С каждым днем количество леммингов все увеличивалось и увеличивалось. Тысячами двигались они по направлению с северо-востока на юго-запад. Маленькие речки и разлившиеся от дождей и таявшего снега ручьи не задерживали их движения: я неоднократно наблюдал, как зверки свободно переплывали речку или ручей до 10 метров ширины.
Вскоре после появления пеструшек среди них начался падеж. В местности Карга-Нос (около устья реки Индиги), представляющей собою узкую песчаную косу, лишенную растительности, трупы пеструшек были рассеяны повсюду. Но еще больше их тут было живых. Достаточно было оставить на несколько минут дверь открытой, как в дом забегало 2–3 зверка. О том, как велико было их количество, можно судить хотя бы по следующему случаю: мною возле дома в течение 40 минут самой обыкновенной палкой было убито около сотни леммингов, при чем я бил только самые крупные экземпляры, имея в виду использовать их шкурки[23]).
Интересно поведение леммингов при приближении к ним человека. Сначала они пытаются спастись бегством или спрятаться за какое-нибудь прикрытие. Но так как в тундре местность открытая и спрятаться там негде, а бегством от человека не спасешься, то в таких случаях зверок оборачивался к своему противнику, приседал на задние лапки, поднимал голову и, угрожающе щелкая зубами, с громким писком принимал оборонительное положение. Иногда эта храбрость отчаяния доходила до того, что он весьма недвусмысленно обнаруживал попытку к нападению первым, делая несколько коротких прыжков по направлению к человеку.
Не менее интересную картину мне пришлось однажды наблюдать из окна своей квартиры.
Перед окнами моей комнаты, в 5 метрах от дома, находится усыпанная песком площадка. Вокруг этой площадки возвышаются небольшие песчаные холмики, покрытые чахлой растительностью. В этих холмиках пеструшки вырыли множество норок, в которые они скрывались во время непогоды или в минуту опасности. Там же ютились заболевшие и умирающие. В ясные солнечные дни больные пеструшки вылезали из своих убежищ на площадку погреться на солнце. Как по своему наружному виду, так и по поведению они заметно отличались от своих здоровых собратьев. Вялость движений, вз’ерошенная, торчащая в разные стороны шерсть, безучастное отношение к окружающему были характерными признаками заболевания.

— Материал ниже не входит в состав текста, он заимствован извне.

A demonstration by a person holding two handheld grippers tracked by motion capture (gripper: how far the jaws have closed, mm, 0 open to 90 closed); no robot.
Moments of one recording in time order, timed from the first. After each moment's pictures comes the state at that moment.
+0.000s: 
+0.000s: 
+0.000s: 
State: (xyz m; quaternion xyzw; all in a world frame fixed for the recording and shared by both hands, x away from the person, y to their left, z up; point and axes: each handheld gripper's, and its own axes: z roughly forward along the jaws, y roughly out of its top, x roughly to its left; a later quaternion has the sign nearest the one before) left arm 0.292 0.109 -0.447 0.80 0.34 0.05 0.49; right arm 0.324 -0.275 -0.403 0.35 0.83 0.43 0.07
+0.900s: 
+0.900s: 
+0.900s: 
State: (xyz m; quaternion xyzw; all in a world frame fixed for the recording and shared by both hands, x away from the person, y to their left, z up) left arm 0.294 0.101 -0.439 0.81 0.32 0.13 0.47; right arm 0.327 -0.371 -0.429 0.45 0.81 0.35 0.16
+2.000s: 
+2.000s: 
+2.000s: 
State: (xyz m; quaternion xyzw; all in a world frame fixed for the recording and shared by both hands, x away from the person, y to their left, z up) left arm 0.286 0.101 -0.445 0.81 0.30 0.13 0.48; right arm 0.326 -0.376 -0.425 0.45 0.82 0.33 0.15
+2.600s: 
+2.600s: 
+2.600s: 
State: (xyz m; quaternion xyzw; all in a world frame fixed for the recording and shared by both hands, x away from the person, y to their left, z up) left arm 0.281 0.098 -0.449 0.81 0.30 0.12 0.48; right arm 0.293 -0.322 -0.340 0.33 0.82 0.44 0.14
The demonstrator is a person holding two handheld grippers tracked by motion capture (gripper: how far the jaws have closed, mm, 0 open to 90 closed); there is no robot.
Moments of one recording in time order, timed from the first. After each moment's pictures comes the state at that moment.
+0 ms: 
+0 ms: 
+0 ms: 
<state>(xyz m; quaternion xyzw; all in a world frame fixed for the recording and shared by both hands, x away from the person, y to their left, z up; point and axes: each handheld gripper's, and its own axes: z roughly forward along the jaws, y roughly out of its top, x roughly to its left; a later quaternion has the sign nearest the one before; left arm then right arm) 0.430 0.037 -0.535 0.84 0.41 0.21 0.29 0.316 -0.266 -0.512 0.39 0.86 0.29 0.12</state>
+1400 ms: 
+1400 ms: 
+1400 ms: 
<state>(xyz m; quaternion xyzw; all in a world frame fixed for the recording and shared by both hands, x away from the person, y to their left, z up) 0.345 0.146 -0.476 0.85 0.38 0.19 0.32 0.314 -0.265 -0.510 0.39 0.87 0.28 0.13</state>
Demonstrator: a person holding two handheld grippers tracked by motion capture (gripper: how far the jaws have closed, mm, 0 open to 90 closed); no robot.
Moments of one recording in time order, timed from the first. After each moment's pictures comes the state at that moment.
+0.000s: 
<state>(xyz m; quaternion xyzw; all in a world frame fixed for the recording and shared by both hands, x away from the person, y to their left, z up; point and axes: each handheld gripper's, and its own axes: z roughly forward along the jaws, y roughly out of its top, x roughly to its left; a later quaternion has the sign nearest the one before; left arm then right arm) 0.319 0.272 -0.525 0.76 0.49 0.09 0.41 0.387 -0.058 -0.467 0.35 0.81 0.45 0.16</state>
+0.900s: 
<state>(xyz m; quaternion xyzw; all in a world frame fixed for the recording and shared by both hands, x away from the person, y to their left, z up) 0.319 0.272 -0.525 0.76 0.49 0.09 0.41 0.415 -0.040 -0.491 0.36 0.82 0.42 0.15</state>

И вот как только такая пеструшка усаживалась на средине площадки, сейчас же вокруг нее собиралась группа здоровых и терпеливо (иногда около часа) ожидала ее смерти. При появлении первых признаков агонии голодные лемминги вплотную придвигались к умирающей и вдруг впивались в нее зубами.
Через 20–30 минут от нее оставались только шкурка и кости.
С наступлением зимы лемминги куда-то исчезли. Ушли ли они глубоко под снег, продвинулись ли дальше в юго-западном направлении или же погибли от эпидемии — неизвестно. Но тундра внезапно опустела, волки, для которых пеструшки служили обильной пищей, возобновили свои нападения на стада оленей.
Отразилось исчезновение леммингов и на поведении оленей: они начали разбегаться из стада, преследуя отдельных пеструшек и жадно их поедая. Очевидно, бескормица, явившаяся следствием гололедицы, и потребность в животной белковой пище заставили оленей питаться таким образом.
Весною 1929 года, по приезде моем в Тиманскую тундру, нигде уже нельзя было встретить пеструшек. Не видно было и их трупов. Вероятно, песцы и лисицы, а также хищники из царства пернатых — канюки, вороны и чайки — эти естественные санитары тундры, уничтожили последние следы редкого нашествия.